The rush of the first day paled in comparison to the joy of that first morning. With their section of the fire now under control, they spent the night camped in a neighbor’s back yard and awoke to find the neighbors had returned and prepared them breakfast. 

They received royal treatment wherever they went, drawing standing ovations in restaurants, honks of support from drivers and thumbs-up signs from passersby. 

“People were so generous,” Louzao said. “It’s hard to deal with someone saying thanks because it’s awkward to be thanked for just doing our job.” 

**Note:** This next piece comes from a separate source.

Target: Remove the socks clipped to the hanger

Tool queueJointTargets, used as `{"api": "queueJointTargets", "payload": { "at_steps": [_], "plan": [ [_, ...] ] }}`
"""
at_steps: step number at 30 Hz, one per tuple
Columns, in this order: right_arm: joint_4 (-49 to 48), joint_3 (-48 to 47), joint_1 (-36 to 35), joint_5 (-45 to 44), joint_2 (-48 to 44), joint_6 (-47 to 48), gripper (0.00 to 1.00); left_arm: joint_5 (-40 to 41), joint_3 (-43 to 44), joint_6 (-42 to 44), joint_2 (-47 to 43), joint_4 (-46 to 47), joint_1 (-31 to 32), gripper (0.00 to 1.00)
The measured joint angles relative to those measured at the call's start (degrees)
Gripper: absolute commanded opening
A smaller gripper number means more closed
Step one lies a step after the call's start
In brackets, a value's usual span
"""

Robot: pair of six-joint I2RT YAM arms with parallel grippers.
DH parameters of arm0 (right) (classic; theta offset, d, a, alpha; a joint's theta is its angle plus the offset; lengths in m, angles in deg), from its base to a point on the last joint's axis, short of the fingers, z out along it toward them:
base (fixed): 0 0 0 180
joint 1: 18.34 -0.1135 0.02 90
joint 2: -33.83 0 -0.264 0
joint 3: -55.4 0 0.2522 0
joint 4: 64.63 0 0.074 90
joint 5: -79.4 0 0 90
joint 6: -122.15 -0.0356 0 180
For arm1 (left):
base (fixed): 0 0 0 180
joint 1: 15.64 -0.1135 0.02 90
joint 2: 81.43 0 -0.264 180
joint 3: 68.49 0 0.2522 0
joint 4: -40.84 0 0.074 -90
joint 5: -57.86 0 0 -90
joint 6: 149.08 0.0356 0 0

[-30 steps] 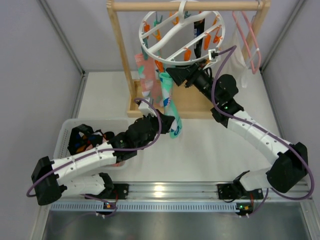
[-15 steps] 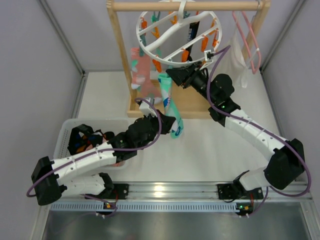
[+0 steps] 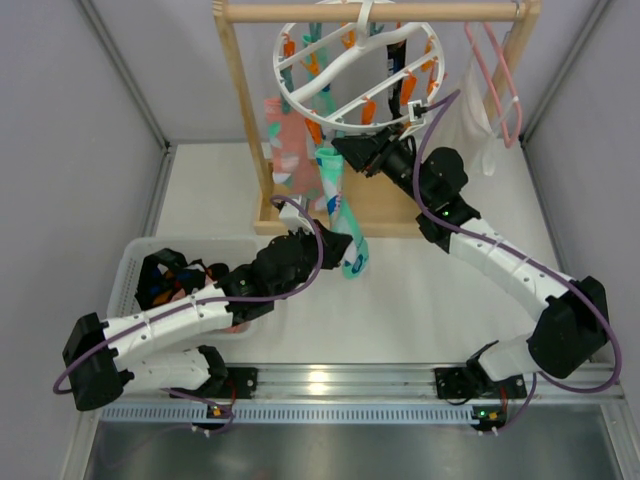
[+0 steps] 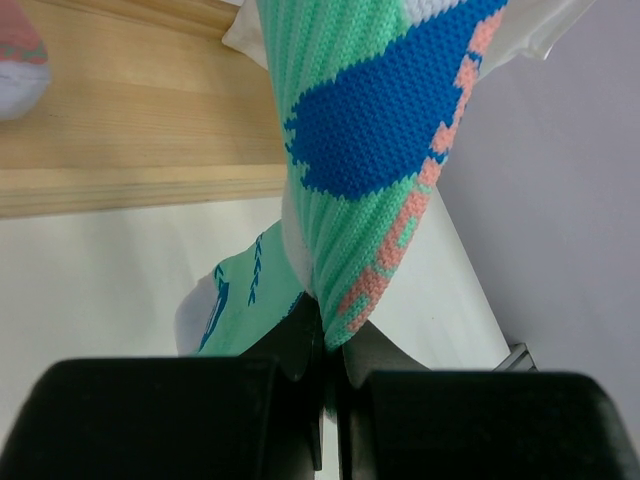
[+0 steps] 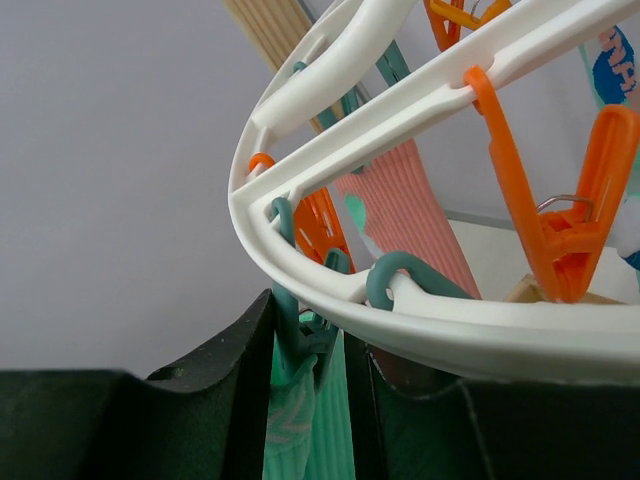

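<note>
The white ring hanger (image 3: pixel 283 88) hangs from the wooden rail, carrying orange and teal clips. A teal-mint sock (image 3: pixel 334 190) with blue and salmon marks hangs from a teal clip (image 5: pixel 292 330) on its near rim. My right gripper (image 3: pixel 343 150) sits just under the ring (image 5: pixel 470 325), its jaws pressed on that clip (image 5: pixel 312 370) above the sock's cuff (image 5: pixel 320 430). My left gripper (image 3: pixel 338 246) is lower down, shut on the same sock (image 4: pixel 380 110), which is pinched between the fingers (image 4: pixel 328 345). A pink sock (image 3: pixel 283 150) and a black sock (image 3: pixel 396 55) also hang from the ring.
The wooden rack has an upright post (image 3: pixel 245 110) and a base board (image 3: pixel 385 205) right behind both grippers. A pink wire hanger (image 3: pixel 500 75) and a white garment (image 3: pixel 478 125) hang at the right. A white bin (image 3: pixel 130 262) holding socks sits at the left.
My right gripper's jaws have closed in onto the teal clip. The ring hanger and pink sock swung slightly left. The left gripper has stayed on the sock.
</note>
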Motion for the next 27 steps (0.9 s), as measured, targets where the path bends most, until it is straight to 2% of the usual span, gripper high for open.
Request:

They took care of each other as well. 

Anderson recalled a comrade taking a cold pizza delivered by local police and heating it on tiles from a burnt-out house so the firefighters working 24-hour shifts could eat a warm meal. 

The 50-mile-an-hour wind gust that made their first day so challenging soon shifted, making the rest of the week easy by comparison. 

They were sent to protect a trailer park and a Bible camp, spending most of their time clearing brush to prepare for a fire that never arrived.  

“The roofs and gutters got a good cleaning and the trees were trimmed, but that morning the fog came in,” Chun said. 

Their last assignment was their saddest. They were sent to perform mop-up duty in Julian, one of the hardest hit towns—and the place where Novato firefighter Steve Rucker died fighting the blaze the same day that Berkeley firefighters were battling in the valley. 

Rucker’s death weighed heavily on all the firefighters and their families. The media first erroneously reported the victim as an Alameda County firefighter, prompting Berkeley fire officials to call the firefighters’ families to assure them that everyone was OK. 

“It was really somber,” Chun said. “I think it was a reality check to everyone in our strike team that here is someone just as well trained as we were, and that it could have happened to anyone.” 

Julian looked apocalyptic. Lone chimneys rose from the blackened earth beneath a dirty orange sun. “The plants were toast,” Louzao said. 

But by morning, the winds shifted again, bringing cold, humid ocean breezes and even, perhaps miraculously, a little rain. 

The changes reigned in the fire, and when a second Berkeley engine dispatched to relieve the crew arrived, they quickly headed back north. A week had passed and the job was done. 

“I feel fortunate to have had the opportunity to help another community,” said Chun, a 17-year veteran of the Berkeley Fire Department. “Isn’t that just like Berkeley, being as humanitarian as we are? It fits us to send help to a community in need.”